If a compound is more solube than another compound, can we say that it is more likely to stay in a given solution than the other less soluble compound would be to stay in that same given solution?

I don't quite understand your question... I will however tell you something, that I recently learned in my classes (you lucky! ;))

Ok, every substance has a constant of solution, a sort of rule for it's extent of dissolution in water and other solvents.

Let's say a certain compound AB.

A^+ B^- (s) \rightleftharpoons A^+ (aq) + B^- (aq) (adding water)

The constant is called K_sp.

It is given by:

K_{sp} = \frac{[A^+][B^-]}{[AB]}

The square brackets mean concentration, and since a solid cannot have a concentration, we make it 1. Hence,

K_{sp} =[A^+][B^-]

Ok, you'll notice the reversible sign up there, in the equation. It's because the solid is in dynamic equilibrium with the ions, hence explaining why some compounds are more soluble than others. They have different equilibrium points.

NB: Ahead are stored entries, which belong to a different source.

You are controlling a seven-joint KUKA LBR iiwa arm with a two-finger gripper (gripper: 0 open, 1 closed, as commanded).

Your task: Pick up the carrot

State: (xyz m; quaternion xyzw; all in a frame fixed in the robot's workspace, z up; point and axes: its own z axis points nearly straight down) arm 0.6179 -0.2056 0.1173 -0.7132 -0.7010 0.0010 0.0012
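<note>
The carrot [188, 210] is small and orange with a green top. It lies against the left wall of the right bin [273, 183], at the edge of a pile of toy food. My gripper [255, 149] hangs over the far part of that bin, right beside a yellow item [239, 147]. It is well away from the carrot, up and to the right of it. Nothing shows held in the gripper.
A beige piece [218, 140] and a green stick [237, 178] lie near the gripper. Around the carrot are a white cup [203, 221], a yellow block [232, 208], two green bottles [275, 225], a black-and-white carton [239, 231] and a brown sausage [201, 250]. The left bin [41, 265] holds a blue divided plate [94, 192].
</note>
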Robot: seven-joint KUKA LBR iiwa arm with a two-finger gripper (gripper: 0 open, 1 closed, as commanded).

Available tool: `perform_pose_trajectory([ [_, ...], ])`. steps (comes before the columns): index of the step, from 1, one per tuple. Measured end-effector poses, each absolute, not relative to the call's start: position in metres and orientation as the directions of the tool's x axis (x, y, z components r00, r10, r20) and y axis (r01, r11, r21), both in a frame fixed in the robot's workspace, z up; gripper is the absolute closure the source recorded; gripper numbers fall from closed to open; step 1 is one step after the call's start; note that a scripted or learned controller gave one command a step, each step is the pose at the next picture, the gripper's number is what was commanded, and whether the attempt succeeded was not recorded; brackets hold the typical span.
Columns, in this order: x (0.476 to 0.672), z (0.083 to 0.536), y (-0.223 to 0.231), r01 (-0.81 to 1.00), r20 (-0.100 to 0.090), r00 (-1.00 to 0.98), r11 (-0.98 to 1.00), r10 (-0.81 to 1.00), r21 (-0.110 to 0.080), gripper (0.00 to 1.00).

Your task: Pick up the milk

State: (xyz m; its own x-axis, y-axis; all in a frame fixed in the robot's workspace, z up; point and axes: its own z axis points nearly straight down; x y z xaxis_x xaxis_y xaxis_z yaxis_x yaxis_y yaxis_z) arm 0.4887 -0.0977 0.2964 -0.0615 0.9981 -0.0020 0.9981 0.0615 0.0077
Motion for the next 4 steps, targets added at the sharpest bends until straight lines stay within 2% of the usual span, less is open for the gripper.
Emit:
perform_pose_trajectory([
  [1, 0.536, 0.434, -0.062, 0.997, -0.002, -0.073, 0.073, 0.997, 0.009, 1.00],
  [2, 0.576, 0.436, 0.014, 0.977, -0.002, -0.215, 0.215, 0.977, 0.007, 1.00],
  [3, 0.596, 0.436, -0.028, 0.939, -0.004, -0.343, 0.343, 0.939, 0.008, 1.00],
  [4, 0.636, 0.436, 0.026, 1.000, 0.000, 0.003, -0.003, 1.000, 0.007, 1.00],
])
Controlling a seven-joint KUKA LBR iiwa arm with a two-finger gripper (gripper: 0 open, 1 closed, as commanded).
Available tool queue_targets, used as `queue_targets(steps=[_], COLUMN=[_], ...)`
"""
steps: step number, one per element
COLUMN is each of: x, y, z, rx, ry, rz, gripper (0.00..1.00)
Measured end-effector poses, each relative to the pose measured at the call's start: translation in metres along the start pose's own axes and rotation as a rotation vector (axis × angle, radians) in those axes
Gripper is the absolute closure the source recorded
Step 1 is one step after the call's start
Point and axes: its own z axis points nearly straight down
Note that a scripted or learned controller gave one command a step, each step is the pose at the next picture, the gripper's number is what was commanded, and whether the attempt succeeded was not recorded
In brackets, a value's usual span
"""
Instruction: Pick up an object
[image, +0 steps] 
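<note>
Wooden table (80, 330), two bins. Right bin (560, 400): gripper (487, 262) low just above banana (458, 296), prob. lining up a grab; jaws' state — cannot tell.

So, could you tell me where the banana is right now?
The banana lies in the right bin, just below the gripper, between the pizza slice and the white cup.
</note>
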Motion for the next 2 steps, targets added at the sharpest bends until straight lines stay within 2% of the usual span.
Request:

Back to the subject, the more soluble a compound is, the more ions you'll have and the higher the constant you'll have, and thus that constant is closely related to the solubility.

Therefore, any compound will obey that constant at a given temperature and this will determine how many ions will stay in the solution or not. A more soluble compound will have more ions in the solution than a less soluble one, given the ions are in equilibrium with the solid. If there is no solid, some of the ions will become solid to keep the equilibrium.